Two-Step Power Valve:
Some Rochester models use a "two-step" power valve assembly. The first step unseats the spring loaded plunger and fuel is metered by the plunger for light power requirements. For the second step, the plunger is completely bottomed and fuel is metered entirely for full power operation by the calibrated restriction in the passage leading to the main well area.
Other Carburetor Models:
Due to the many different models among carburetor manufacturers, the basic design of the parts contained in the power system will vary in appearance.
Figure 16 Figure 17 Figure 18
Some power systems as used in Holley, Rochester and Stromberg carburetors will be vacuum-operated using the piston, stem and valve arrangement as described earlier (figure 16). Others of the same basic type (Holley carburetors) will use a diaphragm in place of the piston (figure 17). Vacuum working against the diaphragm operates the unit in the same manner.
Other systems as used in late model 2 and 4-barrel Ford and Holley carburetors will also be vacuum-operated but through the use of a self-contained power valve assembly (figure 18). This type has a diaphragm built into the power valve unit and is connected directly to the plunger controlling open and closed positions in the following manner.
The manifold vacuum acting on one side of the diaphragm at idle and normal load conditions is strong enough to hold the diaphragm inward closing off the plunger opening by overcoming the tension of a built-in power valve spring.
When high-power demands place a greater load on the engine and intake manifold vacuum drops below a predetermined point, the power valve spring overcomes the reduced vacuum acting upon the diaphragm opening the valve.
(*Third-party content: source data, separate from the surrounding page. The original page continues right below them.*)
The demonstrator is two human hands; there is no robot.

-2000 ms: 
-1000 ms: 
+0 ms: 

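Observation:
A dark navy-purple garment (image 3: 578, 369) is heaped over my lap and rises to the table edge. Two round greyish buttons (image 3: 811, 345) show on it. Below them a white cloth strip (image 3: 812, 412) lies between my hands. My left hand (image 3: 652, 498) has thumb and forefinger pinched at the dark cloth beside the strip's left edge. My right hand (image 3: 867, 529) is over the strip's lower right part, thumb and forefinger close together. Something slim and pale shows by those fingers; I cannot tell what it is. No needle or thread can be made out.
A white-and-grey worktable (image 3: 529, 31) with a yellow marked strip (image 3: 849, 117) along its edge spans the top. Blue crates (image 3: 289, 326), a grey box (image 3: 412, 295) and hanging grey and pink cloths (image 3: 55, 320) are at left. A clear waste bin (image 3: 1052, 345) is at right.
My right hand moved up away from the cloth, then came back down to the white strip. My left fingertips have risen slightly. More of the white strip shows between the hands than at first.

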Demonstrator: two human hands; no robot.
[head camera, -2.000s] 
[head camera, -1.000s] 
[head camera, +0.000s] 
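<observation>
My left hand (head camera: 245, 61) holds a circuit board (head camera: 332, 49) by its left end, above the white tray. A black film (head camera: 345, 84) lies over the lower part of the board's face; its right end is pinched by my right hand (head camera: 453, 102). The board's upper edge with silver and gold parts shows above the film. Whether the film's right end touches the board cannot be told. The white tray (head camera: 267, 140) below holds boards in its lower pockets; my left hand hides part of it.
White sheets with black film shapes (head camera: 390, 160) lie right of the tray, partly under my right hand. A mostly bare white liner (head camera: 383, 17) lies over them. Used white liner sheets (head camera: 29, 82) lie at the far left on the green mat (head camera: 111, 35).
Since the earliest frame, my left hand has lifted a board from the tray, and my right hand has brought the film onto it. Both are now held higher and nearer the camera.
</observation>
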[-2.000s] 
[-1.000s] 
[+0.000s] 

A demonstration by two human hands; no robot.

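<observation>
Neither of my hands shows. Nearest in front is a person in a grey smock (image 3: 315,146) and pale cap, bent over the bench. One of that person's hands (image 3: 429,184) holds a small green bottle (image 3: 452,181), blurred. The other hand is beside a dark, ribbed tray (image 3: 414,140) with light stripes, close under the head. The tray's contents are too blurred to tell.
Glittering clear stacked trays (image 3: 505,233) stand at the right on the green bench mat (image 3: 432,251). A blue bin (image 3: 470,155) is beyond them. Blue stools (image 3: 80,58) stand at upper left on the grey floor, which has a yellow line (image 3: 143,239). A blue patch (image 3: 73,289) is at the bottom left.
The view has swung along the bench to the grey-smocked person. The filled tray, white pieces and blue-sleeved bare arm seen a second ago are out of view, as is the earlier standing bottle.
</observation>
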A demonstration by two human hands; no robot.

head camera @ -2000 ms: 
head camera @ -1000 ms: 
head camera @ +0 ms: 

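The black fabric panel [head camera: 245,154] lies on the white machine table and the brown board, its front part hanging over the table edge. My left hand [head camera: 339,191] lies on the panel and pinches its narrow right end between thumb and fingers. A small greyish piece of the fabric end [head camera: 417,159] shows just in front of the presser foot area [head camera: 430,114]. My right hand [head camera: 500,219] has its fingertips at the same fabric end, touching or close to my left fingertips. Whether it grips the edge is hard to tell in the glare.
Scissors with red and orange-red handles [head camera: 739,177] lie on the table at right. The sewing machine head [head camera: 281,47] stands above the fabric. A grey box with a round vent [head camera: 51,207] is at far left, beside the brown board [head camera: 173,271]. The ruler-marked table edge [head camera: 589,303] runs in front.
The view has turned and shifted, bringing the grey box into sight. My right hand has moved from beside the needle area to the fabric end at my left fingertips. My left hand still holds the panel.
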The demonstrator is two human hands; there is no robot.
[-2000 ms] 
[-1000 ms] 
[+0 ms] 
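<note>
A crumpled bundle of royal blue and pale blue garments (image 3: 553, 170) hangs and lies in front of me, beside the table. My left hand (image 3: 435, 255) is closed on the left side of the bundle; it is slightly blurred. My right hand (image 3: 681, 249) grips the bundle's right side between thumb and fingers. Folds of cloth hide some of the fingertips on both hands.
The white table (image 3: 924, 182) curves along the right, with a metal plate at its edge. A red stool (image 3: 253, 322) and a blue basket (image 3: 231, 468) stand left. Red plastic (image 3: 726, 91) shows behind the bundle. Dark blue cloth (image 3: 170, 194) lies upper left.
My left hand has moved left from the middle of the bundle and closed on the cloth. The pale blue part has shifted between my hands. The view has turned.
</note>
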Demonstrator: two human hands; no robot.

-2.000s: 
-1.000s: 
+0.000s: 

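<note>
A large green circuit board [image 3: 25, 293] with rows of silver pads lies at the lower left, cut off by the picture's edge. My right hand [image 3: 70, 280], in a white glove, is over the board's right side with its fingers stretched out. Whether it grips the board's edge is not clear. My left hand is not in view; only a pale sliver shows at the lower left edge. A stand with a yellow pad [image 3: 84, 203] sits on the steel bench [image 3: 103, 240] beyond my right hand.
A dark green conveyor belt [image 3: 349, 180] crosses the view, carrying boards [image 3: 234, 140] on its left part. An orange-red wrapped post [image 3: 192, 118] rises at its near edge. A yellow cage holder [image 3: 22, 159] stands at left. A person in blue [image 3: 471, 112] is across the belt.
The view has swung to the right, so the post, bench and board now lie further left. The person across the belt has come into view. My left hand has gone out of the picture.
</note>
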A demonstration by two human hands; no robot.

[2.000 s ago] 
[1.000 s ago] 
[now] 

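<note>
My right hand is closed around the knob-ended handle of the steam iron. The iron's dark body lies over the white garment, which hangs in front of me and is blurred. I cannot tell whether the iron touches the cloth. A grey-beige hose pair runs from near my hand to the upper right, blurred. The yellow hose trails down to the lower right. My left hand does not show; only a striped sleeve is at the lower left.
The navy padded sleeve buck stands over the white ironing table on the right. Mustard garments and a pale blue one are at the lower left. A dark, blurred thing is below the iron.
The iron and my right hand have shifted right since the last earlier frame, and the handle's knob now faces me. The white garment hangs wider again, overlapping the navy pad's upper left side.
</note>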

Fuel flows through the valve until engine demands decrease resulting in an increase of vacuum once again closing the valve by means of diaphragm movement.
While most carburetor power systems use the separate power valve method as described above, practically all Carter carburetors are designed to incorporate a movable metering rod (or step-up rod) working up and down in the metering jet varying the area of the jet thus controlling the amount of fuel flow through it. The specific design and application of the metering rod method which Carter uses will vary according to their different model carburetors, but for purposes of illustration the following is the basic manner in which it operates. Refer to figure 19.
Fuel for part-throttle and full-throttle operation is supplied through the high-speed circuit. The position of the step-up rod in the main metering jet controls the amount of fuel permitted to reach the discharge nozzles. The step-up rod, having different size steps at the base, is connected to a spring-loaded vacuum piston and positioned in the metering jet according to the strength of the intake manifold vacuum applied to the base of the vacuum piston.
During part-throttle operation, manifold vacuum overcomes the strength of the spring under the piston pulling the piston and rod assembly down. The large diameter of the metering or step-up rod is now held in the main metering jet. Fuel is now being metered around the large diameter of the rod.
Under power demands or wide-open throttle, manifold vacuum drops to the point where the tension of the step-up piston spring being stronger than vacuum forces the piston and rod upward. The smaller diameter of the step-up rod now being located in the main metering jet permits a larger quantity of fuel to flow by.
The design of Carter carburetors will vary in that only one metering rod is used for single-barrel carburetors - two rods for 2 and 4-barrel carburetors. Some models will use a mechanically operated metering rod to coincide with throttle valve movement, plus a vacuum-operated step-up piston and rod assembly for power demands. Step-up rods do not require an adjustment upon reassembling carburetor. Metering rods require an adjustment, and complete instructions with accompanying illustrations are included with each Echlin carburetor tune-up kit.